KeithL 是对的 - 您正在通过一个不断增加的限制。但无论如何,以这种方式打破它是没有意义的。滚动游标的全部意义在于您一次处理一行,因此无需将其分成块。提取大小以使用更多内存为代价减少了到数据库的次数。一般模式应该是:

Query q = session.createCriteria(... no offset or limit ...);
q.setCacheMode(CacheMode.IGNORE); // prevent query or second level caching
q.setFetchSize(1000);  // experiment with this to optimize performance vs. memory
ScrollableResults iterator = query.scroll(ScrollMode.FORWARD_ONLY);
while (iterator.next()) {
  Product p = (Product)iterator.get();
  ...
  session.evict(p);  // required to keep objects from accumulating in the session
}

That said, the error is getHtmlSources so the problem may be completely unrelated to the session/cursor/scroll issue. If those html strings are huge and they're being referenced the entire time, you may just be running out of contiguous memory.

也就是说,错误是 getHtmlSources 因此问题可能与会话/光标/滚动问题完全无关。如果这些 html 字符串很大并且一直被引用,那么您可能只是耗尽了连续内存。

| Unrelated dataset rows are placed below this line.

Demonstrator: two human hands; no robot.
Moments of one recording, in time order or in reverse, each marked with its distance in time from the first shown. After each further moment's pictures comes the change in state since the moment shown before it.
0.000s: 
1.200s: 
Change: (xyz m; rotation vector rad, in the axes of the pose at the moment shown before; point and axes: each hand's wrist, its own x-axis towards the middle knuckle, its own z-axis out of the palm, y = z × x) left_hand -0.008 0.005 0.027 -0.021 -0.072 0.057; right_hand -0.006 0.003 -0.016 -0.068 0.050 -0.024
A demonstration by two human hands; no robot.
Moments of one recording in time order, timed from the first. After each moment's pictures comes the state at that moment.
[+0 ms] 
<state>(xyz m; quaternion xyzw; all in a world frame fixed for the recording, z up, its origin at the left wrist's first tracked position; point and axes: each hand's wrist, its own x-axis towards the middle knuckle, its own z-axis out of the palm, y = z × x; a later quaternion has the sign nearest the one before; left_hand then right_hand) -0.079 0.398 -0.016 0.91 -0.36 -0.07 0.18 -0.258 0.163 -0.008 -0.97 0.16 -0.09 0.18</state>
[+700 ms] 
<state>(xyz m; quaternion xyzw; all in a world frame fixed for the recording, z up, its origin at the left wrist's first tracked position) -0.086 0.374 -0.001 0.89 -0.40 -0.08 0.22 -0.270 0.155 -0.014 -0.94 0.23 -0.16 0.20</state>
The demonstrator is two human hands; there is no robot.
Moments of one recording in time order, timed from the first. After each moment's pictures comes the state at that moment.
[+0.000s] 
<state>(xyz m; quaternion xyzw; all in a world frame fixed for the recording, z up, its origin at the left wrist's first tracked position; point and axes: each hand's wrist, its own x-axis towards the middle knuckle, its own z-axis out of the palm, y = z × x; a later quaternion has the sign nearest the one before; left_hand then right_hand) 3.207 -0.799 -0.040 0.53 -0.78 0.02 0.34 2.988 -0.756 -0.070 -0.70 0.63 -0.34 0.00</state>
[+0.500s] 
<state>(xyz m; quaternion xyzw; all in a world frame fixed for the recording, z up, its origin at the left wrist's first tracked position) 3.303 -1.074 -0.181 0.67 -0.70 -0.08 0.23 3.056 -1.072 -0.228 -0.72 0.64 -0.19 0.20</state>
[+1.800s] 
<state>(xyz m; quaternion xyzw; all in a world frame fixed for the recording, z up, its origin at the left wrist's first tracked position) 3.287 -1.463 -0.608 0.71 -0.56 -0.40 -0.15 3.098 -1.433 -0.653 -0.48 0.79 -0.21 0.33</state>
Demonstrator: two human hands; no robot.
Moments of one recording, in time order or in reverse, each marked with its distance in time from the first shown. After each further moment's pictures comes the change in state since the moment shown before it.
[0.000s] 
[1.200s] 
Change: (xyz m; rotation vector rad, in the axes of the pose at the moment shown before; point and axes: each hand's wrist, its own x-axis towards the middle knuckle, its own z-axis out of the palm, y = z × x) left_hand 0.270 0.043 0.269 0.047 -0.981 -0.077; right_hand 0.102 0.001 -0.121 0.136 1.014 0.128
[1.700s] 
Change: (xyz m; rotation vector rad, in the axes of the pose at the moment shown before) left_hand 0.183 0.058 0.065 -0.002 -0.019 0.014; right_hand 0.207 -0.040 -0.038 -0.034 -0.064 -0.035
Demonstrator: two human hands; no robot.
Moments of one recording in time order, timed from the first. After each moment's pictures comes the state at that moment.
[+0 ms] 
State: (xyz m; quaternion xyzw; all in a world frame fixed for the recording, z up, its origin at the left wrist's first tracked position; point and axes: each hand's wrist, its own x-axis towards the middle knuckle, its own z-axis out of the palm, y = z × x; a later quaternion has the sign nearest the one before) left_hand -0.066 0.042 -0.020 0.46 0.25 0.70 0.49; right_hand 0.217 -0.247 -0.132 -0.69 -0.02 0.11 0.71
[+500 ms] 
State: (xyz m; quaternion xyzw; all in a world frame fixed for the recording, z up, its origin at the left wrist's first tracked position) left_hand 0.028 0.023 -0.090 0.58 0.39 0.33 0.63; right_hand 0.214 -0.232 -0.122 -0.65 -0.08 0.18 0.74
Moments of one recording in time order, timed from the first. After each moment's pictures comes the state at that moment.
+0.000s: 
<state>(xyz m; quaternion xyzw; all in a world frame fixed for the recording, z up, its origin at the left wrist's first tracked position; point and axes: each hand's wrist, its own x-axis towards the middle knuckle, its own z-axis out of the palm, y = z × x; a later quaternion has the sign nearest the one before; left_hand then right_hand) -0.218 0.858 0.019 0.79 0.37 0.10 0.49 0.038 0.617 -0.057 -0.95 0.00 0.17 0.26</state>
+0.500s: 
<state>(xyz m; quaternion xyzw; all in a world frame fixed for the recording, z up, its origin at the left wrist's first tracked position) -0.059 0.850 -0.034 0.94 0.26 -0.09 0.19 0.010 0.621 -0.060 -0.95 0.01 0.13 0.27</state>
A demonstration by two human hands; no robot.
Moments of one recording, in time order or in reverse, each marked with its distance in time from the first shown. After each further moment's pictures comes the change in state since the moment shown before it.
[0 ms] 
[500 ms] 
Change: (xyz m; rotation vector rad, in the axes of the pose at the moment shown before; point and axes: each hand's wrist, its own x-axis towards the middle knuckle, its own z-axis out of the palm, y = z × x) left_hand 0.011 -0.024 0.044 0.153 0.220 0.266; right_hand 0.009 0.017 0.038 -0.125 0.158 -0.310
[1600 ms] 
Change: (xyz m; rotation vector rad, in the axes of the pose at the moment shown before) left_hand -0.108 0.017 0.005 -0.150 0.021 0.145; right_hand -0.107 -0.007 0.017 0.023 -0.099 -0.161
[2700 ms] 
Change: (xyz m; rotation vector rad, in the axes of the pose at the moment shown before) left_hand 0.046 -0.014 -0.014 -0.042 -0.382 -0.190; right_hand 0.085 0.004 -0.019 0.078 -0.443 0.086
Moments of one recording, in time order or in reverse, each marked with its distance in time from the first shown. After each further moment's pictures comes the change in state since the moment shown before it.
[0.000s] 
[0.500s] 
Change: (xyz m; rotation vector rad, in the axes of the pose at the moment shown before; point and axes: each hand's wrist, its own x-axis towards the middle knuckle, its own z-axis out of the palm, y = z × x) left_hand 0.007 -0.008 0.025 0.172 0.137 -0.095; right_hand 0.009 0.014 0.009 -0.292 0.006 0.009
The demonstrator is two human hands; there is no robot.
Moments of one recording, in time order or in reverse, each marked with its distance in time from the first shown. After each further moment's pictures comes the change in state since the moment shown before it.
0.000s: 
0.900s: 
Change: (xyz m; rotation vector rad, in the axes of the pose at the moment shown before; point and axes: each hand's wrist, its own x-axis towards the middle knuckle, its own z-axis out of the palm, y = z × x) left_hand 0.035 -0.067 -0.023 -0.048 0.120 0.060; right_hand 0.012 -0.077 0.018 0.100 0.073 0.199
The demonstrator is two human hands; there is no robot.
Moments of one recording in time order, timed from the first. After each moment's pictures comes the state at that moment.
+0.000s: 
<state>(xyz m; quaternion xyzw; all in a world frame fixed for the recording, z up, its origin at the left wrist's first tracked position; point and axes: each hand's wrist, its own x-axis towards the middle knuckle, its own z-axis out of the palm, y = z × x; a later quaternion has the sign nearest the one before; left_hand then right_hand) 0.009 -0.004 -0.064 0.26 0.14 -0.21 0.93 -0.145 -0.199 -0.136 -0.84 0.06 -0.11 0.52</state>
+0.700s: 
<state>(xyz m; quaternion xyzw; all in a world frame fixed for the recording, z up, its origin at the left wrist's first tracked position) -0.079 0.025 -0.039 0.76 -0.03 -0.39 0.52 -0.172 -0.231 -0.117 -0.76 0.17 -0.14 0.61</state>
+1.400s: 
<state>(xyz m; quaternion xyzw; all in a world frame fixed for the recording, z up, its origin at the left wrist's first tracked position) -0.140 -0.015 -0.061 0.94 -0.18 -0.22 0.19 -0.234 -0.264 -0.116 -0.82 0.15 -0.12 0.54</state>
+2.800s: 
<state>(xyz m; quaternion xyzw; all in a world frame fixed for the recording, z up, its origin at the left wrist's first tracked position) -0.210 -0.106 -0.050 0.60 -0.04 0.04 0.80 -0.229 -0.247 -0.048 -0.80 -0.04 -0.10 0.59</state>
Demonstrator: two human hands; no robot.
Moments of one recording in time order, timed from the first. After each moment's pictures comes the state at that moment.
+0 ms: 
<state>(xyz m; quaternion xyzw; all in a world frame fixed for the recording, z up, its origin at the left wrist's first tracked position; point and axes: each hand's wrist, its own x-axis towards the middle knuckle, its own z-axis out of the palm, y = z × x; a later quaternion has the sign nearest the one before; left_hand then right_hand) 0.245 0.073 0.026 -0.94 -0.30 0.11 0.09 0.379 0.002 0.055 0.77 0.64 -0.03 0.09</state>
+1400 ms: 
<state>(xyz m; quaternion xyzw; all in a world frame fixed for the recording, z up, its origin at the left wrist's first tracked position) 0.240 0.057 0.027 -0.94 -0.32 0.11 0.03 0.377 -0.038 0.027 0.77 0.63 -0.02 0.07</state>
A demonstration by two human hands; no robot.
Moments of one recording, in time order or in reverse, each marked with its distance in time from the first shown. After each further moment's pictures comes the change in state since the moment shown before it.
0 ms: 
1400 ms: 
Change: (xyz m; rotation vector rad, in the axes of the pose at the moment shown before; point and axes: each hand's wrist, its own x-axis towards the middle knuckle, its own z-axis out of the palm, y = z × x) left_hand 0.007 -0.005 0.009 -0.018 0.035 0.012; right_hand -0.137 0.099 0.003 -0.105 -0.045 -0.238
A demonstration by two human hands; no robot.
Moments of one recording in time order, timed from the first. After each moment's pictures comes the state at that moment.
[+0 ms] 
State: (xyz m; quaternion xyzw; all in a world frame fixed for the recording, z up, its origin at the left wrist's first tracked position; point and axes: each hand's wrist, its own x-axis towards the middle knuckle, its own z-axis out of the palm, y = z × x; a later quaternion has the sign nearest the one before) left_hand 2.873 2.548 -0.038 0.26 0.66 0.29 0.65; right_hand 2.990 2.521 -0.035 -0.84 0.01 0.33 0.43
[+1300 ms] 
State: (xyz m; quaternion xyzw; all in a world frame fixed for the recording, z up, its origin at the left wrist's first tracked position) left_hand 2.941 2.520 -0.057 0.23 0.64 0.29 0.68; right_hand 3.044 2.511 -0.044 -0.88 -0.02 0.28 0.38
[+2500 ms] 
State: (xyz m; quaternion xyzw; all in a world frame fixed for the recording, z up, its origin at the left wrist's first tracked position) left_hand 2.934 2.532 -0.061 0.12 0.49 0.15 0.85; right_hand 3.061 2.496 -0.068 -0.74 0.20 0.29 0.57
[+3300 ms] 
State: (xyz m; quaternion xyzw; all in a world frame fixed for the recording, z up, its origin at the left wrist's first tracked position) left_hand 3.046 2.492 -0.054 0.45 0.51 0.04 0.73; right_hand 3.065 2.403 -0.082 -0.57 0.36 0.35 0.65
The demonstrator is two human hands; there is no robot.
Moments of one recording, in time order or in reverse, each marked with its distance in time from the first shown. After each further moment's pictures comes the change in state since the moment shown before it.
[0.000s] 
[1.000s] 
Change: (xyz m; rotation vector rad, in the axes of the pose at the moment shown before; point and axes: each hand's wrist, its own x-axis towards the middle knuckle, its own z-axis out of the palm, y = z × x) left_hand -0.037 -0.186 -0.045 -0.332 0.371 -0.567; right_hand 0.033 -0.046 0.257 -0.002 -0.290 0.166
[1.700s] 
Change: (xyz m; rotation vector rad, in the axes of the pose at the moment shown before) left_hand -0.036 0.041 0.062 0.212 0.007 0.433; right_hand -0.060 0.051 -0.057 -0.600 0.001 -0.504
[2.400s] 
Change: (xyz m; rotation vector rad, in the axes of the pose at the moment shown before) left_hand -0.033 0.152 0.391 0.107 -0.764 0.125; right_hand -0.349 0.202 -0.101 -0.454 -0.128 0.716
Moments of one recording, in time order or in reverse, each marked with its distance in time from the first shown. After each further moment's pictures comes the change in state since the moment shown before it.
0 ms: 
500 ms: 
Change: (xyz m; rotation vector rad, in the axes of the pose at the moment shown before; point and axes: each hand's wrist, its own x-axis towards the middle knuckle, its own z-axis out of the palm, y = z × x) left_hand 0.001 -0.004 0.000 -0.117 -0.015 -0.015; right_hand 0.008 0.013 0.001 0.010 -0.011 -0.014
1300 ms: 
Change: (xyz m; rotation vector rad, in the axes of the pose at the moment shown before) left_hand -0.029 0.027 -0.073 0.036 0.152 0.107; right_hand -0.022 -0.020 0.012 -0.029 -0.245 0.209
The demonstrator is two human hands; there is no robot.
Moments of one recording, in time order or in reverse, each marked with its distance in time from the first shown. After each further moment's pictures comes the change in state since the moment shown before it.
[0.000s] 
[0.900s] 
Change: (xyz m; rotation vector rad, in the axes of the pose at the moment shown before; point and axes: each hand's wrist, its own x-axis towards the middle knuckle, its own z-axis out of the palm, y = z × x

Btw, I don't see a getScrollableResults method on ScrollableResults.

顺便说一句,我在 ScrollableResults 上没有看到 getScrollableResults 方法。

回答by mcottle

At the risk of appearing stupid - have you considered doing this another way?

冒着显得愚蠢的风险 - 你有没有考虑过这样做?

Personally I would avoid doing batch processing that "far away" from the database. I don't know what database you're using but there's usually a mechanism for efficiently pulling a dataset out of the database & into a file even if it involves moderately simple manipulation on the way out. Stored procedures, specific export utilities. Investigate what else is available from your database vendor.

就我个人而言,我会避免进行“远离”数据库的批处理。我不知道你使用的是什么数据库,但通常有一种机制可以有效地将数据集从数据库中提取出来并放入文件中,即使它在退出时涉及适度简单的操作。存储过程,特定的导出实用程序。调查您的数据库供应商提供的其他产品。

回答by Padmarag

Can you post the Exception stacktrace? It may be solved by passing suitable JVM options for GC.

你能发布异常堆栈跟踪吗?它可以通过为 GC 传递合适的 JVM 选项来解决。

I think this is related - Java StringBuilder huge overhead.

我认为这是相关的 - Java StringBuilder 巨大的开销

Looks from the StackTrace that a very large String is being created and causing the exception.

从 StackTrace 看来,正在创建一个非常大的字符串并导致异常。